In 2015, when his wife was pregnant with their second child (they were already the parents of a three-year-old boy), Lluís Bassaganya and Alejandro Cuadrado appeared on all the news, arrested by the Civil Guard in the framework of an operation against trafficking of weapons. They were presented almost as if they were emulators of the Saudi Adnan Khashoggi and found themselves under a sword of Damocles that could lead to up to 18 years in prison.

If they had let it devastate all time (or the Spanish and French collectors who later discovered the Coll d'Ares) nothing would have happened to them, but they wanted to honor the exiles, as their great friend did on the other side of the border Christophe Bartre, from Prats de Mollo. The objects tell their story. Some weapons were unusual, due to their manufacture or their owners, although they were not the jewel in the crown...

The most moving finds are others that are apparently less relevant: a car door, the skeleton of a bunk bed, suitcase handles, canned food, bottles, plates, keys, spoons and forks, cans of condensed milk... Any of these items. , explains Lluís, “reveals the dimension of the drama. Think, for example, of the rusty supports of a stretcher. Every time we saw them, our hair stood on end."

Until there, they said, the occupant of the stretcher would have arrived alive. “If they got rid of the stretcher, it was already unnecessary. Nearby would be the remains of a soldier or a civilian who fled dying and did not reach the border. The same uneasiness overwhelmed them when they found makeup boxes "that some women tried to keep before being forced to give up everything."

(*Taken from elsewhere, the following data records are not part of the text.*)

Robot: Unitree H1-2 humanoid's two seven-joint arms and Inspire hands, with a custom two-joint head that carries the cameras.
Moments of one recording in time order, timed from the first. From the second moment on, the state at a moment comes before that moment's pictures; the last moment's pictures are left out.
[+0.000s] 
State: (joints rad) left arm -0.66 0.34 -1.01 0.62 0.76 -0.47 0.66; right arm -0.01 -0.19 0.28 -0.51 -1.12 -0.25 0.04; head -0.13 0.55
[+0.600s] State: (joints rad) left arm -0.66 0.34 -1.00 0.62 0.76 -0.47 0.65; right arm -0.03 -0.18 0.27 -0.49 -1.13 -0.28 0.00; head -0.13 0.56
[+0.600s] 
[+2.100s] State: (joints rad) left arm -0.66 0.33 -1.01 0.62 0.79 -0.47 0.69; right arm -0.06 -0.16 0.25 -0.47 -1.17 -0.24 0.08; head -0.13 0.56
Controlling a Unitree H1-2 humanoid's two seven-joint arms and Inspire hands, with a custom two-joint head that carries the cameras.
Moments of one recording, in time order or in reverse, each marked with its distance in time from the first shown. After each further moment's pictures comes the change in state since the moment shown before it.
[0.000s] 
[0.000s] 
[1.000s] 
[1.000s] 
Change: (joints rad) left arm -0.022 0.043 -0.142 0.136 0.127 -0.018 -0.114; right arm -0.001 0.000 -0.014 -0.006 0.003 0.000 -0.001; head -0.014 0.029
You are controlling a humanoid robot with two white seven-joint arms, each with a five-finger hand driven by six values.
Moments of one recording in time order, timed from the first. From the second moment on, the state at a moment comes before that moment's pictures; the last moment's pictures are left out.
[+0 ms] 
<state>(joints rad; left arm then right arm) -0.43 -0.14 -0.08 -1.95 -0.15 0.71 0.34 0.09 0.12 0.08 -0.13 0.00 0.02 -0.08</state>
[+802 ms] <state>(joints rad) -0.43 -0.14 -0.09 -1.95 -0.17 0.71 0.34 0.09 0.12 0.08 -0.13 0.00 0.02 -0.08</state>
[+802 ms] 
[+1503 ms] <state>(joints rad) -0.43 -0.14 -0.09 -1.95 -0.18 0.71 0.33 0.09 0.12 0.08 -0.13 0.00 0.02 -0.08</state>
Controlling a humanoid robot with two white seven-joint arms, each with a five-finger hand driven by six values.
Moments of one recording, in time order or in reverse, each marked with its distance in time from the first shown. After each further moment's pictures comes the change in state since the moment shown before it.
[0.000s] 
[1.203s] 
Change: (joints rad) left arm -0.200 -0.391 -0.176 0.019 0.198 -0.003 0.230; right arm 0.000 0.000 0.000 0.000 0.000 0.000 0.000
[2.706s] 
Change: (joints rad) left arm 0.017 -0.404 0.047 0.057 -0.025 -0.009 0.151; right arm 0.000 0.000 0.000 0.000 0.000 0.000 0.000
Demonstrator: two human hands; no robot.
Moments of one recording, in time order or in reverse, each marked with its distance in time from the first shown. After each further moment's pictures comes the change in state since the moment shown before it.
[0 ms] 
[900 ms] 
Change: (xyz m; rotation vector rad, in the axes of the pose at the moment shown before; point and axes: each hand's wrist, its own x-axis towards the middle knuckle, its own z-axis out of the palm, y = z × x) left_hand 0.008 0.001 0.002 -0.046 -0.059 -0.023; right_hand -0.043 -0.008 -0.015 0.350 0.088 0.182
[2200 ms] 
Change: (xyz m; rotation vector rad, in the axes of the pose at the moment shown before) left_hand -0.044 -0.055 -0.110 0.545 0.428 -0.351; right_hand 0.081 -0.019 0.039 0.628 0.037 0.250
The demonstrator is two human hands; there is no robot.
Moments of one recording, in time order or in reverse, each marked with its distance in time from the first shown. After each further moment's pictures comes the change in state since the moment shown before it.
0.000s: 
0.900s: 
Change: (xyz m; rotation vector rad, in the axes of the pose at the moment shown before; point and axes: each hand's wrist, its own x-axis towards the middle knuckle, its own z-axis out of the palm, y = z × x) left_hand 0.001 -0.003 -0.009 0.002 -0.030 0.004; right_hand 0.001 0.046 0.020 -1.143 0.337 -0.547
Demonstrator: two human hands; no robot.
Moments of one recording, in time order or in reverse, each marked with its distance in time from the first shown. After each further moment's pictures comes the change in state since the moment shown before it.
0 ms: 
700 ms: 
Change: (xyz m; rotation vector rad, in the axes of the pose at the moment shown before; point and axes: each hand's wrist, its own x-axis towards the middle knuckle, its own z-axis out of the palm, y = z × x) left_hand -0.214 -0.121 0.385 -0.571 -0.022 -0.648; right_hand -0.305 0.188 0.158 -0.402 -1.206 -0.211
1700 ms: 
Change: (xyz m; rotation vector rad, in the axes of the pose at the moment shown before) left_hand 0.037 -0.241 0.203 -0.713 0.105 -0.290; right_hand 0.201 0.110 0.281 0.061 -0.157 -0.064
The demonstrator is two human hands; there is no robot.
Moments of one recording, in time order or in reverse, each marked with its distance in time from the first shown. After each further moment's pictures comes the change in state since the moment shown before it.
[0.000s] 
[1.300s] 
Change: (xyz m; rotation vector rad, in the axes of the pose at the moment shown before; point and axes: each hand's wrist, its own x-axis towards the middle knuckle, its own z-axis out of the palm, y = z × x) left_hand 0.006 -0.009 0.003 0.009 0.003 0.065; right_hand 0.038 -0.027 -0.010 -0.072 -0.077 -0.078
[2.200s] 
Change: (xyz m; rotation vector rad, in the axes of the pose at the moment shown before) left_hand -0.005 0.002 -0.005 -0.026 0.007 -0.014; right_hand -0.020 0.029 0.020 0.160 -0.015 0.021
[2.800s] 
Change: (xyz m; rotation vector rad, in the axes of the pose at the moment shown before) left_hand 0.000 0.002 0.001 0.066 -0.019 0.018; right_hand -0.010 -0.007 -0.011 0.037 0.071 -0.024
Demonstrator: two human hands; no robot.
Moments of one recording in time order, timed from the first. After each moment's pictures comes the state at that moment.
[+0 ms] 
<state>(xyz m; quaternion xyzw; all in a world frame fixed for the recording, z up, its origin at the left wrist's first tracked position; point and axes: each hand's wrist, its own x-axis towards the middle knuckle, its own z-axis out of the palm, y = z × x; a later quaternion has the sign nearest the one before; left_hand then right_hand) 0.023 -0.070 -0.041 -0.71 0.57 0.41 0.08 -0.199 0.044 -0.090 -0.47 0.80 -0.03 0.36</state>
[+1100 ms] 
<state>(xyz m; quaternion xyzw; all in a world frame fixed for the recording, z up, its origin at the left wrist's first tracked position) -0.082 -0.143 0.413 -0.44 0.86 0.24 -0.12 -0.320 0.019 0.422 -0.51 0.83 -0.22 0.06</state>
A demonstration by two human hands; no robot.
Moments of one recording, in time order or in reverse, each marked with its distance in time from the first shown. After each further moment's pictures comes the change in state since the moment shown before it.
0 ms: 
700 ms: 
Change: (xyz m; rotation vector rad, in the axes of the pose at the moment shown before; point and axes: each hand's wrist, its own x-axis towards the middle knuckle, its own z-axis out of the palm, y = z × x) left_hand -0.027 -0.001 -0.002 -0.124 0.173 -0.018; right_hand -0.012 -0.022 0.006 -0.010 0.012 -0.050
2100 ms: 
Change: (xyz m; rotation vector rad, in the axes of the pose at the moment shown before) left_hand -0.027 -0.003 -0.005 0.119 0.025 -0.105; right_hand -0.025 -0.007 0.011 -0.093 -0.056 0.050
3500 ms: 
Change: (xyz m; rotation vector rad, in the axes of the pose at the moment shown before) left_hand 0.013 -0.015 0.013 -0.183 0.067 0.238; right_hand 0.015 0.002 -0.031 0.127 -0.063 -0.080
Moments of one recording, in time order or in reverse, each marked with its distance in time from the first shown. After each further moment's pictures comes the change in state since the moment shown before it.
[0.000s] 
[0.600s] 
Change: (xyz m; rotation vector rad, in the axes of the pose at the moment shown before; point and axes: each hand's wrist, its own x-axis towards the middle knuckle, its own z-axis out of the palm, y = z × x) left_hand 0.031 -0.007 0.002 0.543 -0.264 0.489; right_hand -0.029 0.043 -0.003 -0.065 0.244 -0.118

That is also represented by the handles and the handles of the suitcases: the total renunciation. “You flee from Barcelona. All your possessions fit in a cardboard suitcase and, when you are one step away from the border, you cannot take it anymore and you throw it into the ravine, which swallows everything except those pieces of metal”. The cans of condensed milk were from mothers who could not breastfeed their children. Cold, misery, fear, hunger, tiredness. Defeat.

That counts the trousseau of the Republicans. The roads to France were littered with spoons, forks, plates, and canteens. They believed that they would no longer need them and they threw them away. They were wrong. These utensils would have been a treasure in the depleted French camps of Argelès, Barecarès and Saint Cyprien, where a simple pot was used to cook water and store the meager food rations they received.

They were arrested in 2015 and tried in 2018. The institutions left him and Alejandro Cuadrado alone. The City Council recognized the "good faith" of him and the Generalitat, the historical value of the pieces they recovered, but without getting wet about their innocence. In the end, the accusations were watered down and the prosecutor settled for lesser sentences that did not involve imprisonment (one year and ten months for each).

The Civil Guard destroyed weapons and disabled and returned others, which are now municipal property. Lluís, who continues to guide and disseminate history, is the alma mater of a permanent exhibition on the retreat that has put Camprodon on the world map of museums. At the end of the year they will prescribe their records. "I've had a bad time, yes. And what is that compared to those who lost even their suitcases and spoons?